There are signs all over Sky High saying that the premises is being recorded by video cameras, and not just clearly visible cameras.
“I don’t believe there is any difference,” says Glave. “If you walk into an establishment, and the sign says you are being recorded, and there are the cameras and you take down the cameras, the fact that you didn't know about a secret camera means nothing different, you are still being illegally recorded.”
To say that Glave’s argument is raising eyebrows in the legal community is an understatement.
Amy Margolis, an attorney who specializes in cannabis law, said it was certainly an unusual defense.
“I will hand it to the lawyer that that is an extremely creative argument, but beyond that, it is absolutely ridiculous,” she said. “The bottom line is, if they had not behaved so poorly, they would not be concerned about their privacy being violated.”
Margolis, who is involved in the Dispensary Rules Advisory Board and the Better People panel on the state of medical marijuana, added: “If they had come in, served the search warrant, let the woman in the wheelchair wheel herself out, and they didn’t eat some edibles and play a game of darts, they would have no need to be asserting this claim. They are only asserting a claim of privacy because they are so ashamed of their behavior.”
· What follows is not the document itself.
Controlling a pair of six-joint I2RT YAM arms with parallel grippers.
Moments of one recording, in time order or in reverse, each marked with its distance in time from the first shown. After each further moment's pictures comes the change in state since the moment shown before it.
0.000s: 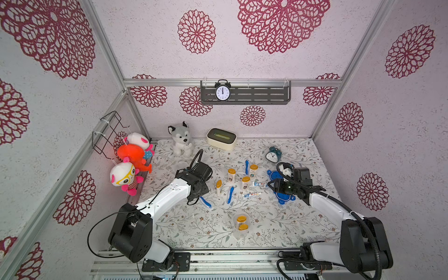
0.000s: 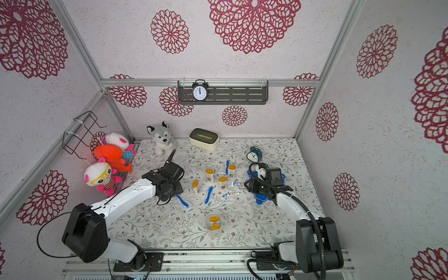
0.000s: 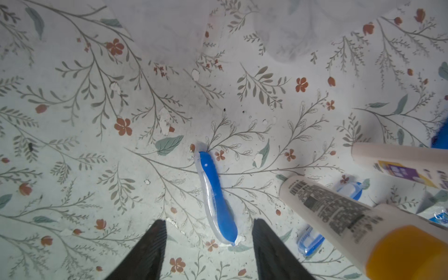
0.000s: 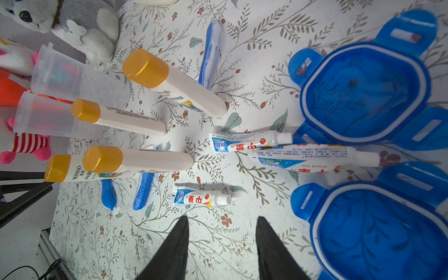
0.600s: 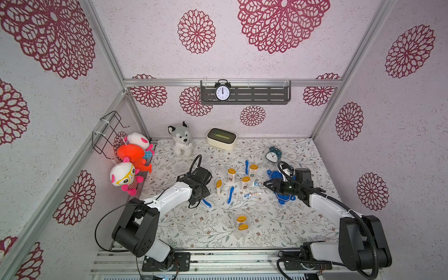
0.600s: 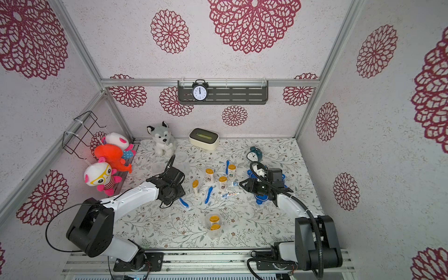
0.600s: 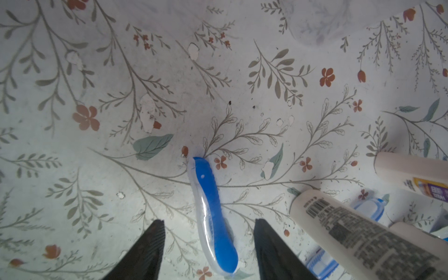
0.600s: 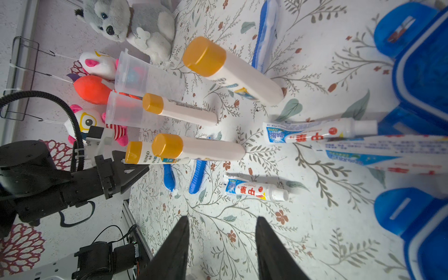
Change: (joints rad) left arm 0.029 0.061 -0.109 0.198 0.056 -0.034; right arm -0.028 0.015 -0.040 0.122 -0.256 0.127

It’s almost funny, especially if you weren’t in the dispensary that day, or if you didn’t have to defend Sky High against the charges. (An arraignment on the misdemeanor charges, which carry a maximum sentence of six months in jail and a $500 fine, is set for Monday, August 10.)
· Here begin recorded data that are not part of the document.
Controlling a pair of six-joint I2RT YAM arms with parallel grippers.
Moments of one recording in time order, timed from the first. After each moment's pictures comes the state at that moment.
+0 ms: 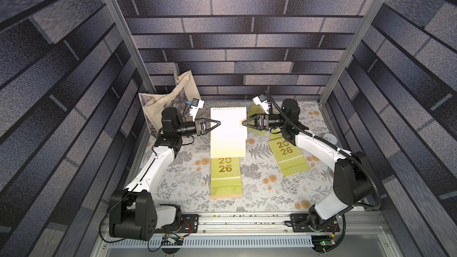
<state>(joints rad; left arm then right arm) -0.09 1.27 0.92 0.28 1.26 -0.71 0.45 1.61 1.16 0.45 -1.24 0.79</state>
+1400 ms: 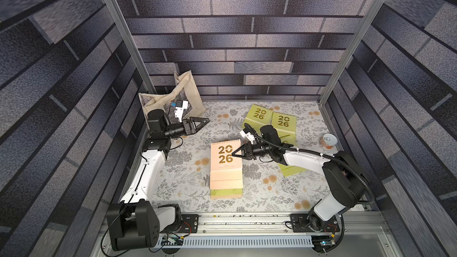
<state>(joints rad) 0.09 1.19 0.92 0.04 1.19 -0.60 0.66 1.65 0.87 0.22 -0.93 0.89</state>
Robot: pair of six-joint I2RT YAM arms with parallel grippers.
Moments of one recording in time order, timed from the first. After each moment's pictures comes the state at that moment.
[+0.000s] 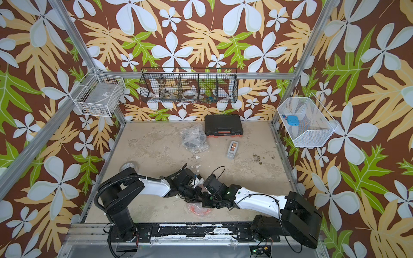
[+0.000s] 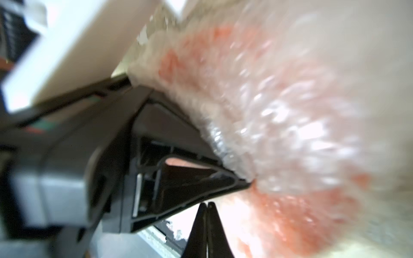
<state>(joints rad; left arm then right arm) -0.88 1.77 0.72 0.13 0.67 -0.93 0.95 1.26 0.58 -0.34 -0.20 0.97</state>
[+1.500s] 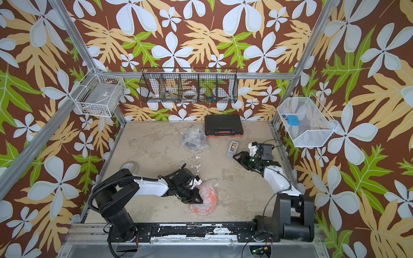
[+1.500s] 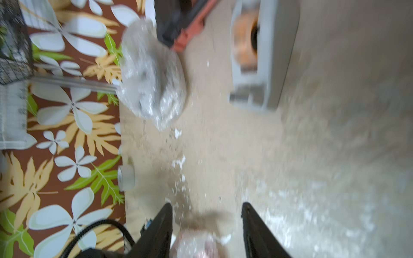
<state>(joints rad) -0.86 1.74 0.71 0.02 0.67 -0.85 -0.15 1.45 0.87 -0.26 -0.73 0.52</state>
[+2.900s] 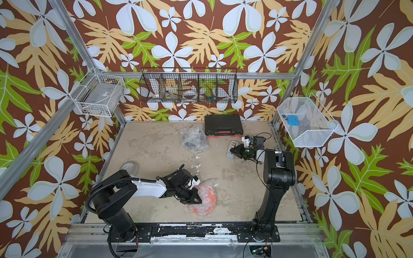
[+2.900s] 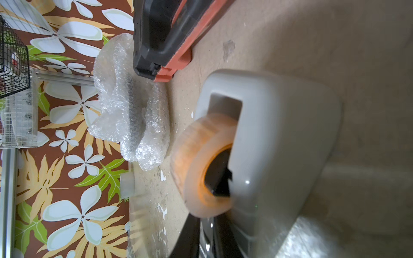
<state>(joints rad) -0.86 1.72 0.67 0.05 0.65 -0.88 -0.12 1.99 1.08 0.01 -0.86 0.50</state>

“This whole idea that there is a right to privacy to violate the law is absolutely nuts,” says Matt Pappas, the lawyer for Sky High, who sees the aggressive tactics of police in this case as emblematic of how dispensaries are being treated throughout Southern California. “The fact that they missed certain cameras does not vitiate the right of the business to be videotaping and have their video surveillance going. They don’t have some extra right of privacy because they are police officers.”
A spokesperson for the Santa Ana Police Department, who are defendants in the case brought by the police union, did not return The Daily Beast’s repeated calls for comment.
It turns out, cops do not have the super human ability to resist the effects of Bhang Bars.
According to Marla James, who has seen the entirety of the tape several times, the portion that has yet to be made public may be the most damning, if perhaps the most boring.
Sometime after the three officers apparently consumed the edibles, one of them discovered a top that was in the dispensary and put it on the counter and started spinning it on the counter top. When it tipped over and stopped, one of them would pick it up and start spinning it again.
“This went on for, like, 15 minutes,” says James. “They just stared at the thing while it spun on the counter.”